Work to complete —
Nothing in the data below may be left out; return all of it exactly.

[Stored items from a collection]
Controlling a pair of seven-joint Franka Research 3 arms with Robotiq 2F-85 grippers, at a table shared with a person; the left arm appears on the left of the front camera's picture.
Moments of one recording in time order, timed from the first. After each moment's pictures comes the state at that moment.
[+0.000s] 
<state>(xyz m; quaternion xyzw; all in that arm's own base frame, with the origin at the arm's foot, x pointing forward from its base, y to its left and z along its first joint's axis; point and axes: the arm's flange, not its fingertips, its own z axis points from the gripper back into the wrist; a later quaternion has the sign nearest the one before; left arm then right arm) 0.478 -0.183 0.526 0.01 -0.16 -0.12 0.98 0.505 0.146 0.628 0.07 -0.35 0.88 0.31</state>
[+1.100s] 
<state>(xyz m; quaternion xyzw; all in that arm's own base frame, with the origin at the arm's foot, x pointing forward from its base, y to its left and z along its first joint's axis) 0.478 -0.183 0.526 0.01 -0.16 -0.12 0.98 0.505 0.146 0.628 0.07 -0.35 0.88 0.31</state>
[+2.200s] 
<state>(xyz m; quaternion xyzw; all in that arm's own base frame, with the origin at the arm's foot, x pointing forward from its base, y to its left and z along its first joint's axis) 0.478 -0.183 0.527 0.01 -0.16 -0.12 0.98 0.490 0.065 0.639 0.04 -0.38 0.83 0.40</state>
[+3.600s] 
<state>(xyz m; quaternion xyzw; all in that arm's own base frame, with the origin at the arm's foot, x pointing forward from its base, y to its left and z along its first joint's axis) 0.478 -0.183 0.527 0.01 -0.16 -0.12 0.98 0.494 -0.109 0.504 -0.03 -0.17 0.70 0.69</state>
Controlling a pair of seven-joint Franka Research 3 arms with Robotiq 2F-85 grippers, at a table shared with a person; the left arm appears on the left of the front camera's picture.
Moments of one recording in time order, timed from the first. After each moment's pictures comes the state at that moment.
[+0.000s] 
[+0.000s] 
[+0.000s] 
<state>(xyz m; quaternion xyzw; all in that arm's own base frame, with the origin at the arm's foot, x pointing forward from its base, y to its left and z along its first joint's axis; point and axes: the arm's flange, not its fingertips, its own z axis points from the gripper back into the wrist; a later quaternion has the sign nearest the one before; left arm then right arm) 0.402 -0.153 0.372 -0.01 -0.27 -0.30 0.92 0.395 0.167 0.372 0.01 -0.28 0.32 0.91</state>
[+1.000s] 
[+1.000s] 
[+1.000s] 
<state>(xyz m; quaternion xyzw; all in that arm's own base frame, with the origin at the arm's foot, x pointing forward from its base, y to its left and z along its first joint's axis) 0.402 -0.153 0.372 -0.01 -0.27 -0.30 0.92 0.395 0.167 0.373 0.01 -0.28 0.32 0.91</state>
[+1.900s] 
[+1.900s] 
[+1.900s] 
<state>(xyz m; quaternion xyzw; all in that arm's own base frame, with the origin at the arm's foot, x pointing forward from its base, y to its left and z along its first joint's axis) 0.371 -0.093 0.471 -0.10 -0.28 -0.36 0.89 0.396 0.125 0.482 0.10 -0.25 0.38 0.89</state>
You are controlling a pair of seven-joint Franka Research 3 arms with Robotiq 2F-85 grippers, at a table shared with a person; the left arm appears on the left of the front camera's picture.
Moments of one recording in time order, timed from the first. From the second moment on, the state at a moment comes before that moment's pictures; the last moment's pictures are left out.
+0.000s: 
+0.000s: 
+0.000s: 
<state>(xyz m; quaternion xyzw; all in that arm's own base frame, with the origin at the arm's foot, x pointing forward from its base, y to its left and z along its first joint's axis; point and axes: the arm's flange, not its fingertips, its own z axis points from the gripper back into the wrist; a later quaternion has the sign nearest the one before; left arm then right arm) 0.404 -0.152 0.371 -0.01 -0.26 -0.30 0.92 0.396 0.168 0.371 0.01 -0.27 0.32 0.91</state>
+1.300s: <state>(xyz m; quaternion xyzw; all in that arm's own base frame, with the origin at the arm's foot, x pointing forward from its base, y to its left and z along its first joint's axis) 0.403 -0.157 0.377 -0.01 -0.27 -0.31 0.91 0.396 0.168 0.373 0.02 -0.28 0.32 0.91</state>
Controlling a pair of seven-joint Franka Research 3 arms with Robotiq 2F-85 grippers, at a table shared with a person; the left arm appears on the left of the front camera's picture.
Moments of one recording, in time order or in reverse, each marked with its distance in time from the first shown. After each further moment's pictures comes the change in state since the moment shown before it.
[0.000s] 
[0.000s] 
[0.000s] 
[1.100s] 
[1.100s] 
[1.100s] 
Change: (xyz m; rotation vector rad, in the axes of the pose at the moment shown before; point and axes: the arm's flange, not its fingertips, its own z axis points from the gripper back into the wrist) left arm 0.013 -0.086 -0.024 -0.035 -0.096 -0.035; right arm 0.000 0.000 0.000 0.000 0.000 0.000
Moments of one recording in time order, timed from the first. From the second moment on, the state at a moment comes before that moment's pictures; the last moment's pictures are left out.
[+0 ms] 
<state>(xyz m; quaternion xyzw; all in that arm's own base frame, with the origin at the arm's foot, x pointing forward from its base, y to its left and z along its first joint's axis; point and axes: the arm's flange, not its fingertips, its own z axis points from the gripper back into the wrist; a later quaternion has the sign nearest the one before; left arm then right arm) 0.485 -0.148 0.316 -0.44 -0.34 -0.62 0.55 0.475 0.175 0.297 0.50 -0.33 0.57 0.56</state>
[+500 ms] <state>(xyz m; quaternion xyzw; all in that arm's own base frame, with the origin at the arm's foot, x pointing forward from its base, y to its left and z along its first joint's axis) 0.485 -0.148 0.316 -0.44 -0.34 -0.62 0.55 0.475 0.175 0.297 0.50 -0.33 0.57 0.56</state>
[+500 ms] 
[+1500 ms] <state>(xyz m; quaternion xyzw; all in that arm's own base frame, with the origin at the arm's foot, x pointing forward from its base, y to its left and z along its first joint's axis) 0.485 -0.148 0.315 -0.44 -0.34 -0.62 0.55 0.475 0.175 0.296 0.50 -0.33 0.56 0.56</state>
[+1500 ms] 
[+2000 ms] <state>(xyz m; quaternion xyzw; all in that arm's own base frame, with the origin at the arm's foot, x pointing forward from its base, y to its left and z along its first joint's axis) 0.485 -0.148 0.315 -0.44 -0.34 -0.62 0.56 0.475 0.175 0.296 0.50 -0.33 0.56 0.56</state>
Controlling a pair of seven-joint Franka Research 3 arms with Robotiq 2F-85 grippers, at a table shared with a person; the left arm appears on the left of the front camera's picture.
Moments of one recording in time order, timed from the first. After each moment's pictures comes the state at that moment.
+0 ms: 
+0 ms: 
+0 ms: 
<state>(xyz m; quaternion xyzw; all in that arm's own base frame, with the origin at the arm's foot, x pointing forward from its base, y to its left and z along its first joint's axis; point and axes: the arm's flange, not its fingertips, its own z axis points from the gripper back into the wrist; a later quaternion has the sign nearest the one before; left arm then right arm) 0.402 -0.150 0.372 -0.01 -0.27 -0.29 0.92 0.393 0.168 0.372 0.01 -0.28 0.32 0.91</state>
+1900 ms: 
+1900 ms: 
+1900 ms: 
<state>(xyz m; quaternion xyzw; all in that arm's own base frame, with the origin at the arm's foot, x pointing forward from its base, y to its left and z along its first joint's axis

Exercise output —
Controlling a pair of seven-joint Franka Research 3 arms with Robotiq 2F-85 grippers, at a table shared with a person; the left arm appears on the left of the front camera's picture.
Moments of one recording in time order, timed from the first. After each moment's pictures comes the state at that moment.
[+0.000s] 
<state>(xyz m; quaternion xyzw; all in that arm's own base frame, with the origin at the arm's foot, x pointing forward from its base, y to its left and z along its first joint's axis; point and axes: the arm's flange, not its fingertips, its own z axis points from the gripper back into the wrist; a later quaternion has the sign nearest the one before; left arm then right arm) 0.478 -0.183 0.526 0.01 -0.16 -0.12 0.98 0.505 0.146 0.628 0.07 -0.35 0.88 0.31</state>
[+1.100s] 
<state>(xyz m; quaternion xyzw; all in that arm's own base frame, with the origin at the arm's foot, x pointing forward from its base, y to its left and z along its first joint's axis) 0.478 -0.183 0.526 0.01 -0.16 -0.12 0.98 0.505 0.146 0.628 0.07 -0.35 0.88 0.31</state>
[+2.200s] 
<state>(xyz m; quaternion xyzw; all in that arm's own base frame, with the origin at the arm's foot, x pointing forward from its base, y to its left and z along its first joint's axis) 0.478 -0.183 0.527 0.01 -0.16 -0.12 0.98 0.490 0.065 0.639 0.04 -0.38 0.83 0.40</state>
[+3.600s] 
<state>(xyz m; quaternion xyzw; all in that arm's own base frame, with the origin at the arm's foot, x pointing forward from its base, y to its left and z along its first joint's axis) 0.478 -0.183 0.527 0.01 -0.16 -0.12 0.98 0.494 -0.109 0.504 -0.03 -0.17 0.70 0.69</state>
Controlling a pair of seven-joint Franka Research 3 arms with Robotiq 2F-85 grippers, at a table shared with a person; the left arm appears on the left of the front camera's picture.
Moments of one recording in time order, timed from the first. After each moment's pictures comes the state at that moment.
[+0.000s] 
[+0.000s] 
[+0.000s] 
<state>(xyz m; quaternion xyzw; all in that arm's own base frame, with the origin at the arm's foot, x pointing forward from its base, y to its left and z along its first joint's axis; point and axes: the arm's flange, not its fingertips, its own z axis points from the gripper back into the wrist; a later quaternion has the sign nearest the one before; left arm then right arm) 0.402 -0.153 0.372 -0.01 -0.27 -0.30 0.92 0.395 0.167 0.372 0.01 -0.28 0.32 0.91</state>
[+1.000s] 
[+1.000s] 
[+1.000s] 
<state>(xyz m; quaternion xyzw; all in that arm's own base frame, with the origin at the arm's foot, x pointing forward from its base, y to its left and z along its first joint's axis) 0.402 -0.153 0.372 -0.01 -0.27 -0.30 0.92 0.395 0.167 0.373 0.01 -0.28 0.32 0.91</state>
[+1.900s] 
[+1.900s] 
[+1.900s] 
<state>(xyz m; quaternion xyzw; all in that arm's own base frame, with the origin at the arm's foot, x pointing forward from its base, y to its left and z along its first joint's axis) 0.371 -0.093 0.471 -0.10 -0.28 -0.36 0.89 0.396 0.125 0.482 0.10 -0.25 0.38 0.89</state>
You are controlling a pair of seven-joint Franka Research 3 arms with Robotiq 2F-85 grippers, at a table shared with a person; the left arm appears on the left of the front camera's picture.
Moments of one recording in time order, timed from the first. From the second moment on, the state at a moment comes before that moment's pictures; the last moment's pictures are left out.
+0.000s: 
+0.000s: 
+0.000s: 
<state>(xyz m; quaternion xyzw; all in that arm's own base frame, with the origin at the arm's foot, x pointing forward from its base, y to its left and z along its first joint's axis; point and axes: the arm's flange, not its fingertips, its own z axis points from the gripper back into the wrist; a later quaternion has the sign nearest the one before; left arm then right arm) 0.404 -0.152 0.371 -0.01 -0.26 -0.30 0.92 0.396 0.168 0.371 0.01 -0.27 0.32 0.91</state>
+1.300s: <state>(xyz m; quaternion xyzw; all in that arm's own base frame, with the origin at the arm's foot, x pointing forward from its base, y to its left and z along its first joint's axis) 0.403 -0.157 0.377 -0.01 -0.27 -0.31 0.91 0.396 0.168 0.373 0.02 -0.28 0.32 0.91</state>
Controlling a pair of seven-joint Franka Research 3 arms with Robotiq 2F-85 grippers, at a table shared with a person; the left arm appears on the left of the front camera's picture.
Moments of one recording, in time order or in reverse, each marked with its distance in time from the first shown. After each further moment's pictures comes the change in state since the moment shown before it.
[0.000s] 
[0.000s] 
[0.000s] 
[1.100s] 
[1.100s] 
[1.100s] 
Change: (xyz m; rotation vector rad, in the axes of the pose at the moment shown before; point and axes: the arm's flange, not its fingertips, its own z axis points from the gripper back into the wrist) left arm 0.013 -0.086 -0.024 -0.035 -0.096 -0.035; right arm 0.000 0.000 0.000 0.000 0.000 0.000
Moments of one recording in time order, timed from the first. From the second moment on, the state at a moment comes before that moment's pictures; the last moment's pictures are left out.
[+0 ms] 
<state>(xyz m; quaternion xyzw; all in that arm's own base frame, with the origin at the arm's foot, x pointing forward from its base, y to its left and z along its first joint's axis; point and axes: the arm's flange, not its fingertips, its own z axis points from the gripper back into the wrist; a later quaternion has the sign nearest the one before; left arm then right arm) 0.485 -0.148 0.316 -0.44 -0.34 -0.62 0.55 0.475 0.175 0.297 0.50 -0.33 0.57 0.56</state>
[+500 ms] <state>(xyz m; quaternion xyzw; all in that arm's own base frame, with the origin at the arm's foot, x pointing forward from its base, y to its left and z along its first joint's axis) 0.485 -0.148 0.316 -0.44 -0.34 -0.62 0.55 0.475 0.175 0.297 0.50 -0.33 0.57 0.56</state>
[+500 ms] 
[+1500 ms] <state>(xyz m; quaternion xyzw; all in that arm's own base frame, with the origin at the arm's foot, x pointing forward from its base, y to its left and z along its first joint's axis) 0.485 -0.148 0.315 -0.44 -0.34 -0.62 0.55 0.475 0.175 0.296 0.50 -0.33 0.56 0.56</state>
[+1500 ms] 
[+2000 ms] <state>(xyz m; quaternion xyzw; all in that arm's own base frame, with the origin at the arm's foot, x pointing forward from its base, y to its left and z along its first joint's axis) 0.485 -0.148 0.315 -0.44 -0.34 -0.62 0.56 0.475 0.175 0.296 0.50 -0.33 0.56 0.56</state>
Controlling a pair of seven-joint Franka Research 3 arms with Robotiq 2F-85 grippers, at a table shared with a person; the left arm appears on the left of the front camera's picture.
Moments of one recording in time order, timed from the first. After each moment's pictures comes the state at that moment.
+0 ms: 
+0 ms: 
+0 ms: 
<state>(xyz m; quaternion xyzw; all in that arm's own base frame, with the origin at the arm's foot, x pointing forward from its base, y to its left and z along its first joint's axis; point and axes: the arm's flange, not its fingertips, its own z axis points from the gripper back into the wrist; a later quaternion has the sign nearest the one before; left arm then right arm) 0.402 -0.150 0.372 -0.01 -0.27 -0.29 0.92 0.393 0.168 0.372 0.01 -0.28 0.32 0.91</state>
+1900 ms: 
+1900 ms: 
+1900 ms: 
<state>(xyz m; quaternion xyzw; all in that arm's own base frame, with the origin at the arm's foot, x pointing forward from its base, y to its left and z along its first joint's axis

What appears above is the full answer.